From settings, users can:
- download missing packs
- see download progress
- stop an in-progress download
- check whether a newer model-pack build is available
- remove downloaded assets to free storage
On web, Kokoro runtime files are stored in browser caches. On native, model packs are stored on the device.
Recommended setups
Simplest fully local setup
- STT: Device STT
- TTS: Device TTS
- Conversation mode: Direct to session
Better spoken output with minimal complexity
- STT: Device STT
- TTS: Local neural TTS (Kokoro)
- Conversation mode: Agent
Fully self-hosted speech stack
- STT: OpenAI-compatible STT
- TTS: OpenAI-compatible TTS
- Conversation mode: Agent
Hybrid cloud/local setup
- STT: Google Gemini STT
- TTS: Kokoro or Google Cloud TTS
- Conversation mode: Agent
Networking notes
Mobile and localhost
On phones, localhost and 127.0.0.1 usually point to the phone itself, not your computer.
If your speech server runs on your computer, use:
- your computer’s LAN IP, or
- a tunnel
Web and CORS
For web builds, your STT or TTS server may need CORS configured correctly.

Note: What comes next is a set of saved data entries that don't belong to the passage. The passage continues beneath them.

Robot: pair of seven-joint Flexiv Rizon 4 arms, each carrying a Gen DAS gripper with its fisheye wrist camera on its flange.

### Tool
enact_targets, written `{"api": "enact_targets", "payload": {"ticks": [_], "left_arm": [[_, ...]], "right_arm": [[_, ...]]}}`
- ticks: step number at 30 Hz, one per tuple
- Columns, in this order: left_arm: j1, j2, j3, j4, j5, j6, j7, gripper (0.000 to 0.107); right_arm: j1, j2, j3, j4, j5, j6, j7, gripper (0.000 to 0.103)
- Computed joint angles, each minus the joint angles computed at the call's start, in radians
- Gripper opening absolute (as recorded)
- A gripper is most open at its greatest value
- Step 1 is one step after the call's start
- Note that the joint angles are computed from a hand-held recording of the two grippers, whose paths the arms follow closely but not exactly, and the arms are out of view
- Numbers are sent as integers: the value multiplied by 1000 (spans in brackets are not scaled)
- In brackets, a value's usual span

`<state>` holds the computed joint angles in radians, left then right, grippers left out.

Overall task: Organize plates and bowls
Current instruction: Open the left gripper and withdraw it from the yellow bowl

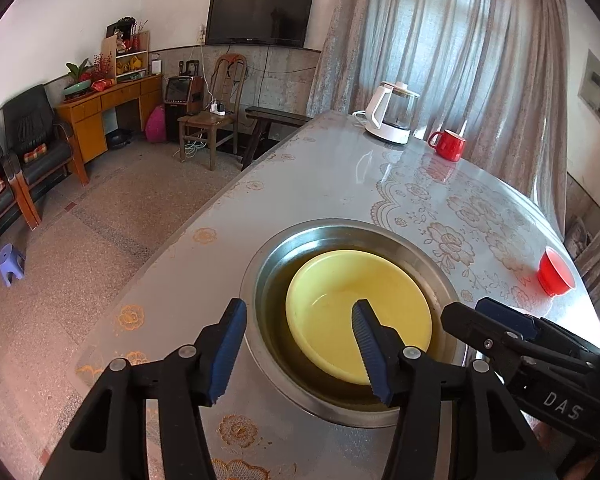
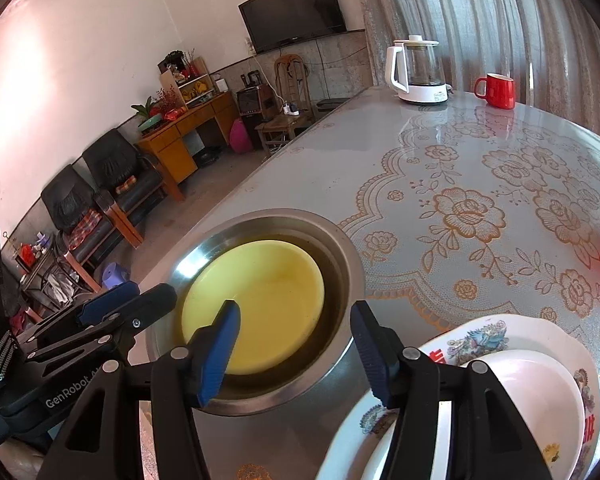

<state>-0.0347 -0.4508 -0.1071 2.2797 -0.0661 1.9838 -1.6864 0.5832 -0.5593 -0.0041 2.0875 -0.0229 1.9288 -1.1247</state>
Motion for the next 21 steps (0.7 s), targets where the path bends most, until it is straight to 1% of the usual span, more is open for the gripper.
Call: {"api": "enact_targets", "payload": {"ticks": [4,7,14,17,19,21], "left_arm": [[-55,-1,38,-2,-26,13,21,57],[-68,-1,41,-4,-32,15,35,57],[-75,-2,28,-14,-29,0,61,57],[-92,-3,29,-29,-32,-5,79,57],[-94,-5,21,-41,-29,-10,89,57],[-85,-7,0,-57,-20,-26,95,57]], "right_arm": [[-8,12,-4,26,33,28,11,61],[-21,19,-5,45,57,47,20,61],[-33,40,-28,95,131,91,30,61],[-42,50,-37,117,162,108,30,61],[-40,58,-51,132,189,111,30,61],[-60,61,-50,148,204,121,34,61]]}}
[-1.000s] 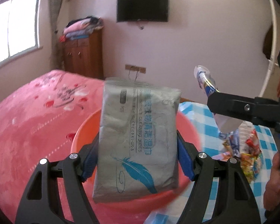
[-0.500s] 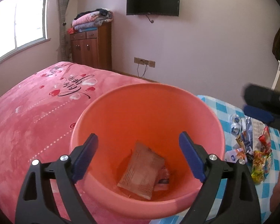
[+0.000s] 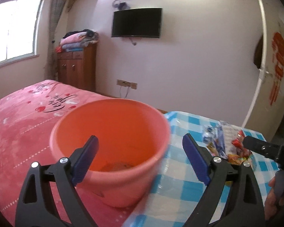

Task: Collect trash
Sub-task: 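Return both tools to the table toward the remaining snacks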

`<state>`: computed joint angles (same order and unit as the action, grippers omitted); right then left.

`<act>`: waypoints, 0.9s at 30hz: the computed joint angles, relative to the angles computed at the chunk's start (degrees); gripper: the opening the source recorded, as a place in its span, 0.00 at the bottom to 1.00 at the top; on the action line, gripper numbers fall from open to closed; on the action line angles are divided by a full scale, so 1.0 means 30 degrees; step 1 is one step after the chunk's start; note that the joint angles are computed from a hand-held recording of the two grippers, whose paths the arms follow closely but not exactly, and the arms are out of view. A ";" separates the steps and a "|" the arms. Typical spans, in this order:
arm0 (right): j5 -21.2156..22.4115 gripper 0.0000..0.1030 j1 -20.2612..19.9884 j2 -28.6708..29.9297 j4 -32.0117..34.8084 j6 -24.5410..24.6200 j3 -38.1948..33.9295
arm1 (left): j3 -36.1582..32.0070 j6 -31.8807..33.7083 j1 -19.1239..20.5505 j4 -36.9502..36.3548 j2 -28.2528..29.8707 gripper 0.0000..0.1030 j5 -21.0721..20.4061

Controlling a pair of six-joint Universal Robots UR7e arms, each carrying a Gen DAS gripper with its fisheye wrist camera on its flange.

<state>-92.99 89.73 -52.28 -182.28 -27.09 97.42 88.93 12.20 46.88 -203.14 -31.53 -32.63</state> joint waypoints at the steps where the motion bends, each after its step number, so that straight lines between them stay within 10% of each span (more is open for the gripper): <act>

Exposing services outside your LAN
If you expose a speech server beyond your local network, add proper authentication and HTTPS.
Troubleshooting
Local voice hears me, but nothing is spoken back
Check:
- that a TTS provider is selected
- that Auto-speak replies is enabled if you expect automatic playback
- that Test TTS works
Kokoro is unavailable
Check:
- that the runtime is supported on your platform
- that the model was downloaded successfully
- that the selected Kokoro pack is ready
Sherpa STT is unavailable
Check:
- that you are on a native build
- that the Sherpa model pack has been downloaded
- that the selected language or pack matches your use case
Nothing is written into the target session
If you are in Agent mode, this can be expected. The voice agent does not need to write every utterance into the target session. It can keep part of the conversation in the hidden voice conversation and only send explicit actions back when needed.